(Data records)
>>
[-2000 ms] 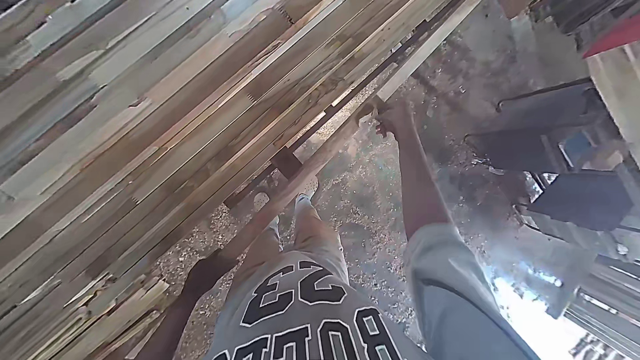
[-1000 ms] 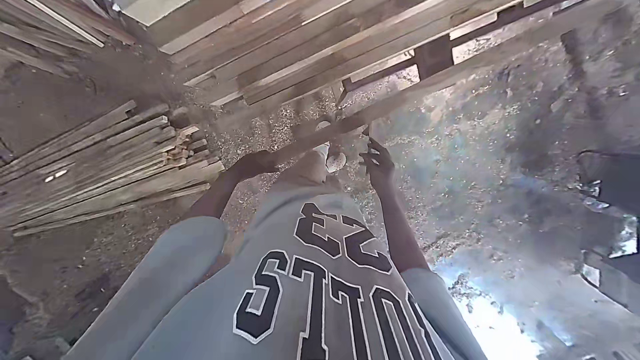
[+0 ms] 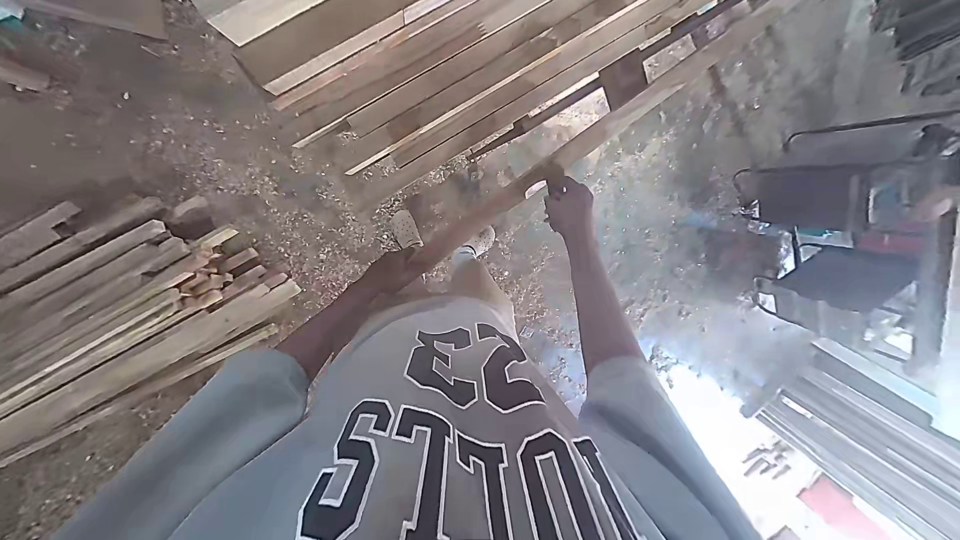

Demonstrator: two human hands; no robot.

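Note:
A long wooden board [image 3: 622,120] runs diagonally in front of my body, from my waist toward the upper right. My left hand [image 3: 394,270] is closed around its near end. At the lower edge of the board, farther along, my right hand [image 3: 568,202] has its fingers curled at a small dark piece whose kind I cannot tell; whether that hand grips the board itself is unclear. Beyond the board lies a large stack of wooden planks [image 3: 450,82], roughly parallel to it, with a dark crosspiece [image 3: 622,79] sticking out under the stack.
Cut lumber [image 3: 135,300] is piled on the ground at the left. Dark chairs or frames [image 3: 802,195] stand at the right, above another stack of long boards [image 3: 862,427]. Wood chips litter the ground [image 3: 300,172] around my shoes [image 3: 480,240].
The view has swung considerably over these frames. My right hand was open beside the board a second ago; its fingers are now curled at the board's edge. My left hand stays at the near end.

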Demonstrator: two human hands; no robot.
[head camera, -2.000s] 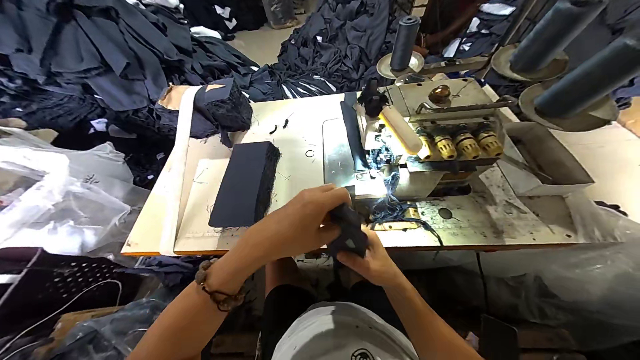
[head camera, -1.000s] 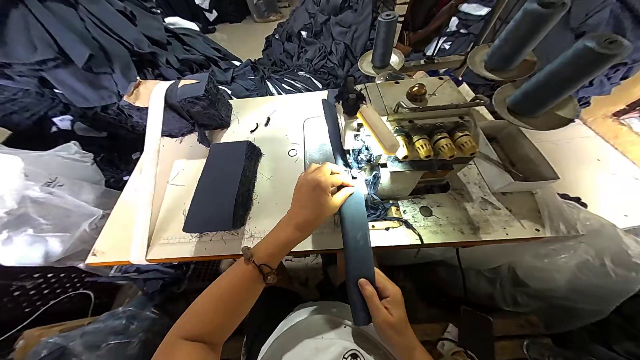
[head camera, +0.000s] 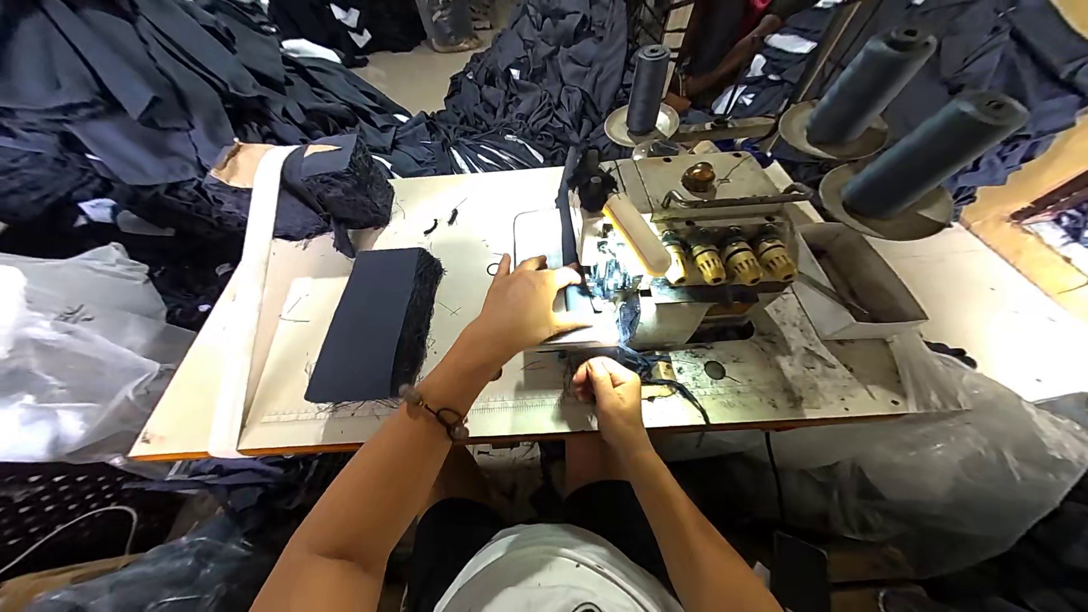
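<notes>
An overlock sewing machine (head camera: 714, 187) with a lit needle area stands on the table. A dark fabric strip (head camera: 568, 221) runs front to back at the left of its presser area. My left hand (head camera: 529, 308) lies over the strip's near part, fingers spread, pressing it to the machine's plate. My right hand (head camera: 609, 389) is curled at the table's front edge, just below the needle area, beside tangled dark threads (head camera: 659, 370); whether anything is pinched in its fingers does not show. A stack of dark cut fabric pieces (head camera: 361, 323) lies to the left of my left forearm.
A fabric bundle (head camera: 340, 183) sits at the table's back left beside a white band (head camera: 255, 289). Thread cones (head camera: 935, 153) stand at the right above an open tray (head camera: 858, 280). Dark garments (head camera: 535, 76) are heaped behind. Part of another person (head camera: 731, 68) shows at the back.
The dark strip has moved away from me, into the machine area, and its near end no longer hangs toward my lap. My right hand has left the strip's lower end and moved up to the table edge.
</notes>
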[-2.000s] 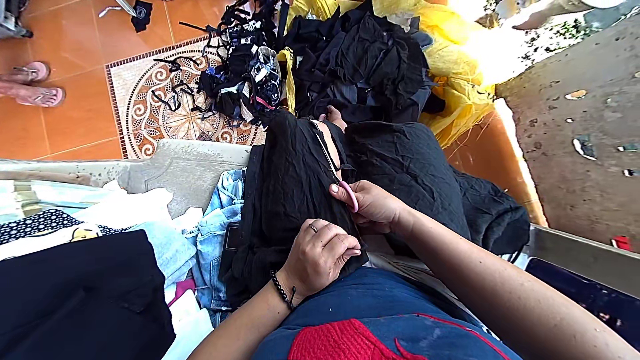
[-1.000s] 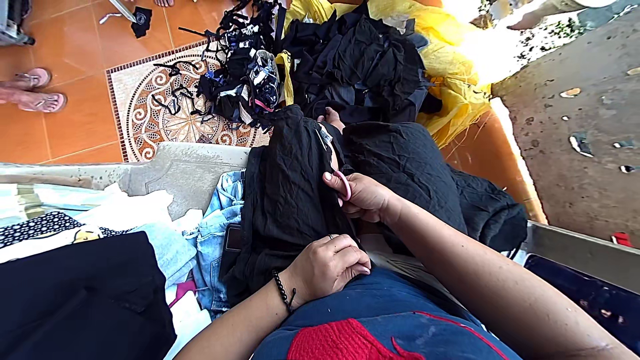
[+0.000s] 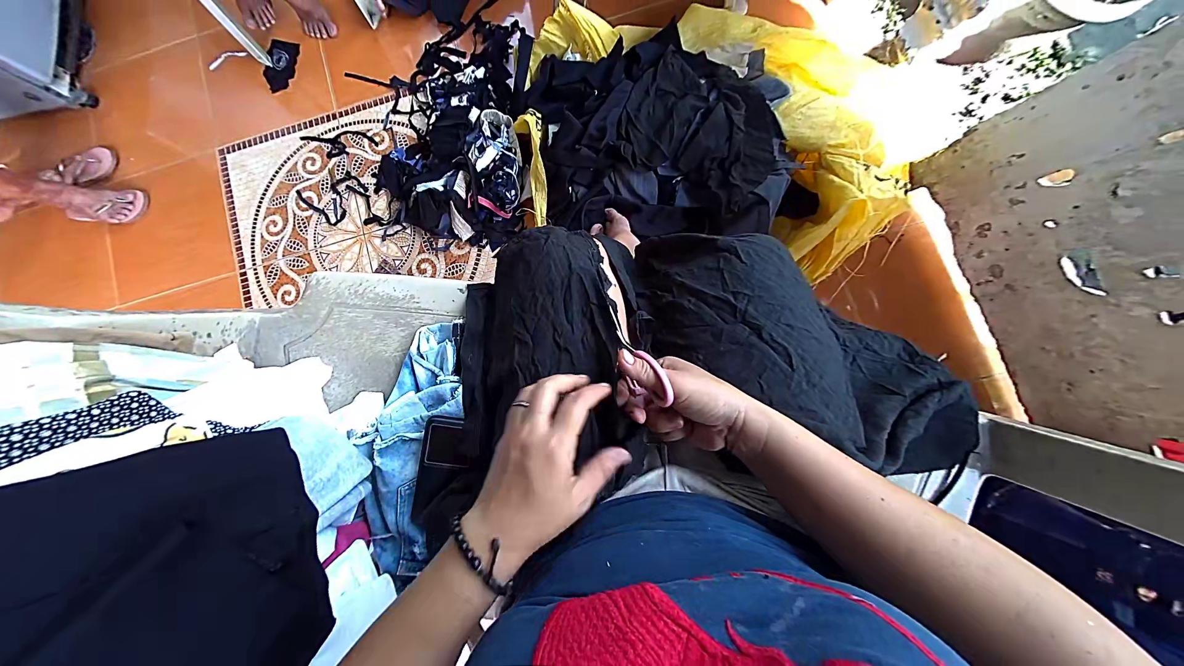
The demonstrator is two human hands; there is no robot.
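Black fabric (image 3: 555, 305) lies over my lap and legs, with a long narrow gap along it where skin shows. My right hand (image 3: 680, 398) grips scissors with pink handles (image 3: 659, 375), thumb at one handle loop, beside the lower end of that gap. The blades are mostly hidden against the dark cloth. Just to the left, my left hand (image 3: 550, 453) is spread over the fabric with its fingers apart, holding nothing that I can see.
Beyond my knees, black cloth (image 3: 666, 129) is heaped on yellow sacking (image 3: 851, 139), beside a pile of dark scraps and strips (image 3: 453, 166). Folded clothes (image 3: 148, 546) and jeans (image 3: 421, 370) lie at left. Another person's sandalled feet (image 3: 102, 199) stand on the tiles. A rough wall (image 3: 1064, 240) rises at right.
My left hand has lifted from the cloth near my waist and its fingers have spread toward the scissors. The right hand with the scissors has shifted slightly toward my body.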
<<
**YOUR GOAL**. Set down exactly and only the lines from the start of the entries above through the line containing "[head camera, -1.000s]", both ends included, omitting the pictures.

**OUTPUT BELOW**.
[-2000 ms] 
[-1000 ms] 
[+0 ms] 

Demonstrator: two human hands; no robot.

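Note:
A long wooden board [image 3: 622,120] runs diagonally in front of my body, from my waist toward the upper right. My left hand [image 3: 394,270] is closed around its near end. At the lower edge of the board, farther along, my right hand [image 3: 568,202] has its fingers curled at a small dark piece whose kind I cannot tell; whether that hand grips the board itself is unclear. Beyond the board lies a large stack of wooden planks [image 3: 450,82], roughly parallel to it, with a dark crosspiece [image 3: 622,79] sticking out under the stack.
Cut lumber [image 3: 135,300] is piled on the ground at the left. Dark chairs or frames [image 3: 802,195] stand at the right, above another stack of long boards [image 3: 862,427]. Wood chips litter the ground [image 3: 300,172] around my shoes [image 3: 480,240].
The view has swung considerably over these frames. My right hand was open beside the board a second ago; its fingers are now curled at the board's edge. My left hand stays at the near end.
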
Demonstrator: two human hands; no robot.
[head camera, -2.000s] 
[head camera, -1.000s] 

The exercise has been answered, and the work is done.